> _WHAT YOU ARE ASKED TO DO_: Please set out each line below exactly as it stands, without the images.

> _DATASET CONTENT_:
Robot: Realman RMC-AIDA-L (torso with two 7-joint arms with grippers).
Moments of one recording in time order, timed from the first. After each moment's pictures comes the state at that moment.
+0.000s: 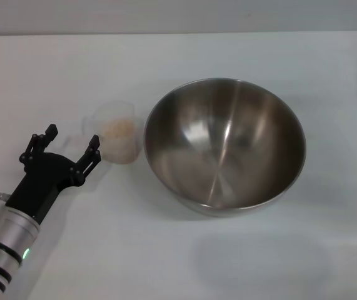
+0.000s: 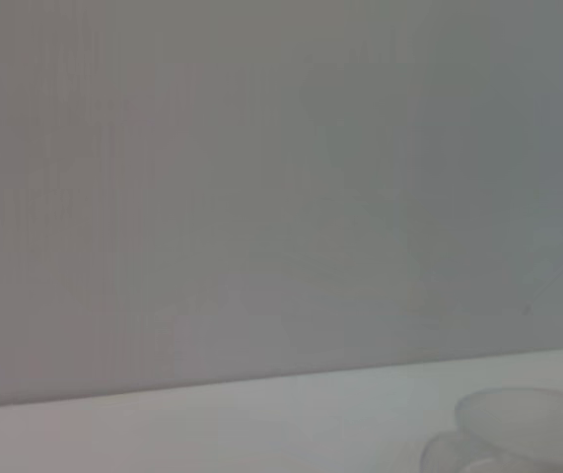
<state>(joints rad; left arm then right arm) -0.26 -2.08 -0.46 -0.36 2.20 1.14 -0.04 0.45 2.07 -1.93 -0.19 0.65 -1.56 0.33</state>
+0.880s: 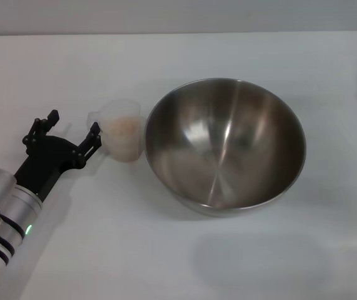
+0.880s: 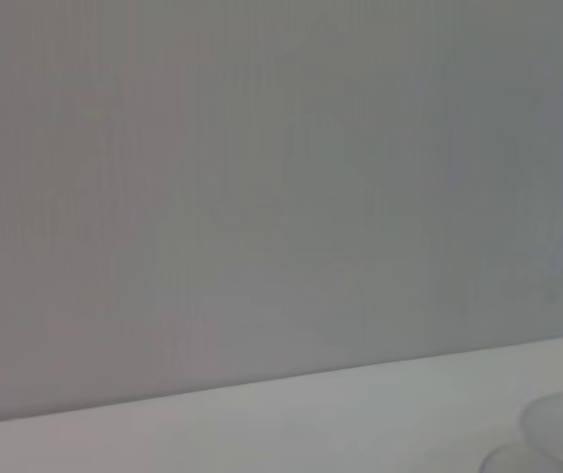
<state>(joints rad) -0.34 -2.08 -0.52 -0.32 2.20 1.04 -0.04 0.45 2.07 -1.93 -0.18 0.64 -1.56 0.33</state>
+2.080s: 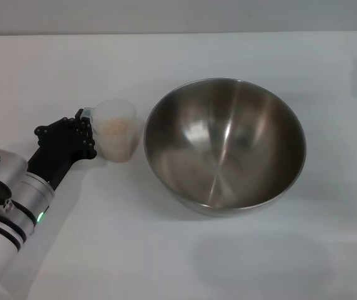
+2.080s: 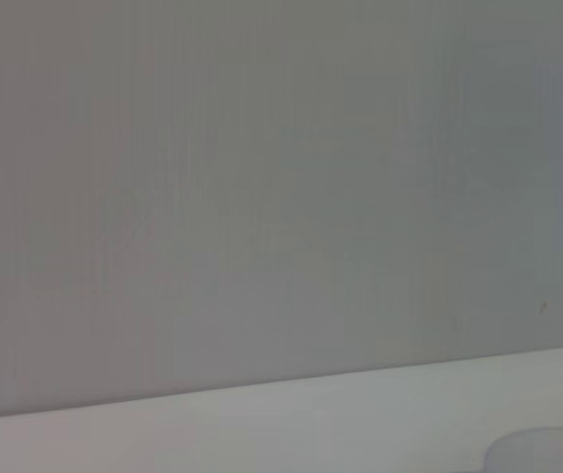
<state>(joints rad) -0.38 -2.08 -0.54 -0.36 2.20 0.98 -0.05 0.46 2.07 -1.93 -0.19 0.64 -1.52 0.33</state>
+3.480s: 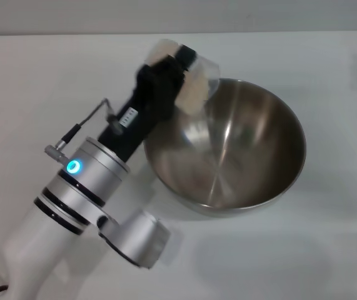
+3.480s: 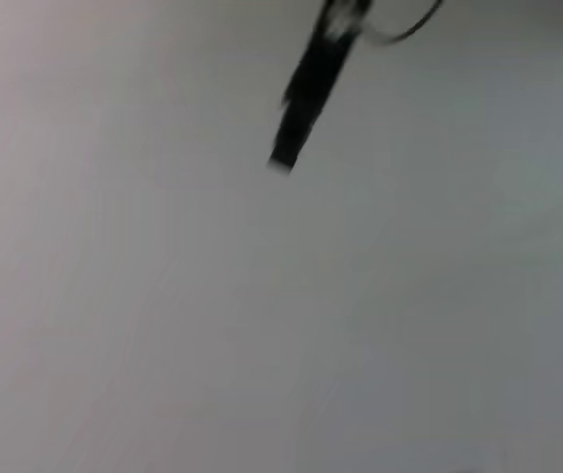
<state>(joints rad) -0.49 -2.08 -0.35 -0.57 2.25 1.28 1.71 0.49 2.06 -1.92 -0.19 0.65 -1.50 0.33</state>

> _SOLUTION FOR THIS EXERCISE_:
Robot: Realman RMC-AIDA-L (torso with two 7-joint arms with grippers).
Moments of one recording in time order, timed from the first. After each moment's pictures comes the state at that moment.
+0.000s: 
+0.000s: 
<state>(joints rad; left arm then right arm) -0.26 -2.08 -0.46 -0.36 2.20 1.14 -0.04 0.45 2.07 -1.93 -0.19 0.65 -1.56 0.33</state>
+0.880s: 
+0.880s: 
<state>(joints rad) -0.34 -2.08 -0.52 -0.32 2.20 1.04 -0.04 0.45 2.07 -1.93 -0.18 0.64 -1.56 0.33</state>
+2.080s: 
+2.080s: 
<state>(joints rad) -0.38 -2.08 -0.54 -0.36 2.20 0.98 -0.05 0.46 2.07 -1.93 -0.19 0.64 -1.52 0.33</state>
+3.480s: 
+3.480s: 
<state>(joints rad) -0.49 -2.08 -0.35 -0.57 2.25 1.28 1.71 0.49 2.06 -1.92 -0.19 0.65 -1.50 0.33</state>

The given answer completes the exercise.